Friday, May 20, 2005

Bustin' Rocks

For a four day work week, this was one long ass week. And I have to give a big shout out to Cisco. Thanks a lot, asshats, for not getting around to shipping a replacement VPN server for my place o' employ, so that I can't telecommute on what would be an otherwise fine Friday morn. (Yeah, I know, it's hard to bitch about not getting to telecommute but hey, that's what I do.)

I think I'm actually going to have to go on a bit of a self-imposed poker hiatus. I'm way, way behind on some Web projects that I should have finished weeks months ago, and there's just no excuse for that. I do likes teh poker but it's definitely caused me to slack on some ventures that I shouldn't be slacking on. It's hard to pass up the potential monthly poker income, especially when developing websites that won't return a penny for months and months, but I need to bite the bullet and get more sites up.

Jobs are weird things. I've been wondering lately if some of us are slightly predisposed to be mediocre poker players (and I mean mediocre only in the sense of results, not in level of skill achieved), for no reason other than having a history of working menial jobs. Since I was 14 or so I've always had fairly menial jobs (except for my current one), washing dishes, delivering pizza, painting houses, laying tile. Granted, I was in school until I was 25, so most of my work experience was during summers, until I landed in my current monkey job a few years after I finished grad school. But I definitely have first-hand experience with the lovely experience of working long, back-breaking days, for not a whole heck of a lot of money.

Which is a sneaky handicap, methinks, when it comes to poker. I find myself constantly fighting the equation battle when I'm playing, equating profits I've booked to real-world experiences. Such as "Damn, I've made more in the last two days than I did the whole summer I worked for Dominoes delivering pizzas," or "Holy crizzap, I used to bust my ass (and knees) mixing mortar and installing saltillo tile, working for weeks to make what I just pulled down in a single session."
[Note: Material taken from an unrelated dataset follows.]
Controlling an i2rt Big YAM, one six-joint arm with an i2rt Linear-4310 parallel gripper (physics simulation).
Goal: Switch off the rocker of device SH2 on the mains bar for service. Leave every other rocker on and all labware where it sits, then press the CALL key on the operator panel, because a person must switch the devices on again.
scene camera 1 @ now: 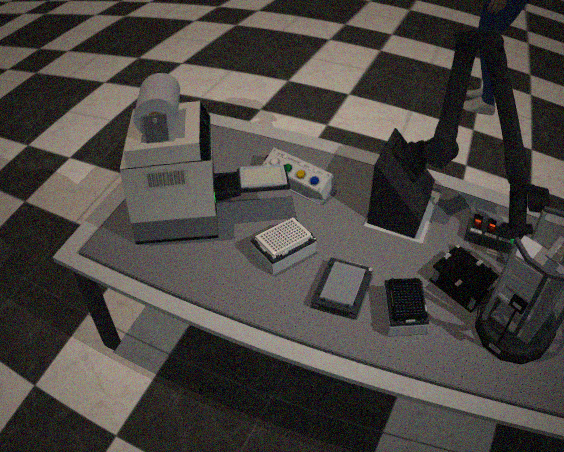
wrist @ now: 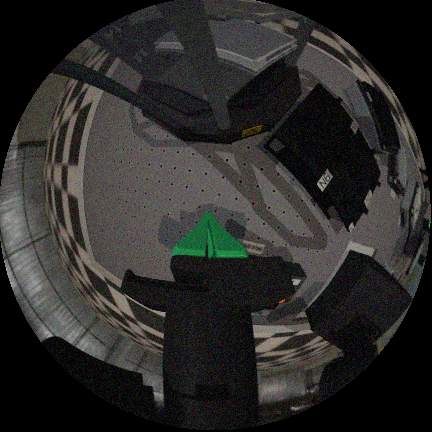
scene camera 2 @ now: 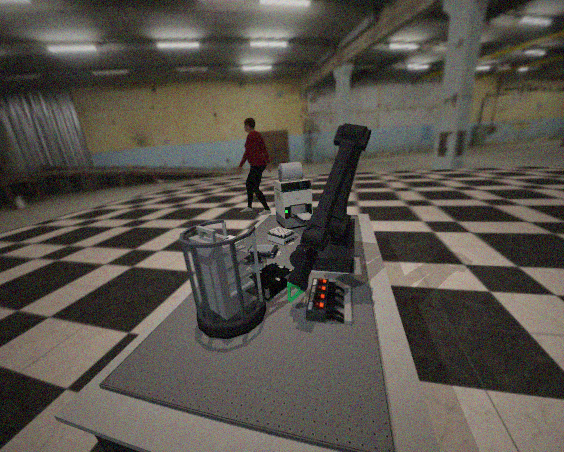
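Seen in the pictures: gripper, fingertip midpoint: (wrist: 207, 215) (scene camera 2: 289, 301); arm's base at its link origin: (scene camera 1: 406, 160) (scene camera 2: 338, 233).
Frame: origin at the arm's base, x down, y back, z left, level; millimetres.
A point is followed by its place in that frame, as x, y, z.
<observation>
The mains bar (scene camera 1: 492, 241) @(120, -68, 340) (scene camera 2: 316, 314) @(120, -20, 455) has several rockers glowing orange-red in scene camera 2; in scene camera 1 the arm covers part of it. Which rocker is SH2 cannot be read. In the wrist view the gripper hides most of the bar; its MAINS label (wrist: 253, 246) @(148, -84, 349) and a speck of orange show. My gripper (scene camera 2: 294, 291) @(104, -123, 428) (wrist: 207, 215) @(104, -123, 428) is shut and empty, its green fingertips over the mat beside the bar, on the carousel side, apart from the rockers. The operator panel (scene camera 1: 322, 189) @(96, -145, -206) has white, green, yellow and blue keys; the CALL lettering is unreadable.
A tall round carousel (scene camera 1: 492, 345) @(122, -443, 436) (scene camera 2: 231, 327) @(111, -267, 592) (wrist: 205, 132) @(111, -213, 460) and a black nest block (scene camera 1: 462, 280) @(90, -296, 289) (wrist: 325, 150) @(90, -240, 328) stand near the bar. A white plate (scene camera 1: 283, 237) @(85, -387, -205), a grey-topped plate (scene camera 1: 343, 282) @(116, -429, -8) and a black rack (scene camera 1: 406, 300) @(82, -438, 169) stand farther along. A boxy device (scene camera 1: 170, 195) @(-20, -489, -490) stands beside the panel.
</observation>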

That sort of thinking, speaking solely for myself, really isn't helpful. Whenever I start equating profits to tangible things, I usually stop being as aggressive as I should be, stop treating the chips as wee pixels, and start getting cautious and hedging what's suddenly important in my monkey mind. And, to be honest, I'm not sure I'll ever completely overcome that, as the notion of "hard work" (and the resulting monetary expectation) has been drilled pretty deeply into me. Getting paid more than that for something that definitely isn't hard work at all will likely forever cause me to giggle, and to be somewhat cautious with my chips.

Which, finally, brings us back to the doomed to be a mediocre player comment. It's interesting to look at some of the most successful poker players these days. While some of them held old-school jobs for many, many years, the more common scenario involves young, aggressive players that really have never held a typical day job, or at least not for any appreciable length of time. It seems counter-intuitive at first, but makes sense if you think about it. If you've never slogged through the salt mines, you really have no notion of just how big that stack of money you have is (and what it equates to in salt mine hours), so you have absolutely no hesitation whatsoever in rolling the bones and putting that entire stack out there, confident that you can double it, or, worst case scenario, build another stack just like it if you lose.

If you have slogged through the salt mines, though, it's pretty hard to be as aggressive and push as hard as you need to to maximize what you might make. Not impossible, by any stretch of the imagination, but much harder, methinks.

3 comments:

Human Head said...

Right on, sir. You are exactly right. I find myself doing this all the time at the tables and even at my current job. All I can think is, "Geez, I can't believe I'm getting paid this much for this little effort"

Joe Speaker said...

I'm with you all the way on this one. I've even done some of the math in my blog from time to time.

I have another strange, related issue: The more bankroll I have, the more conservatively I play.*

I have no idea what's up with that. Like I "worked" so hard to win it and I don't want to give it back. Or something.

Know a good shrink?

*This will not apply in Las Vegas.

Unknown said...

I will only be playing AA, 99, and 72o in Vegas.

If I bet you can put me on three different hands.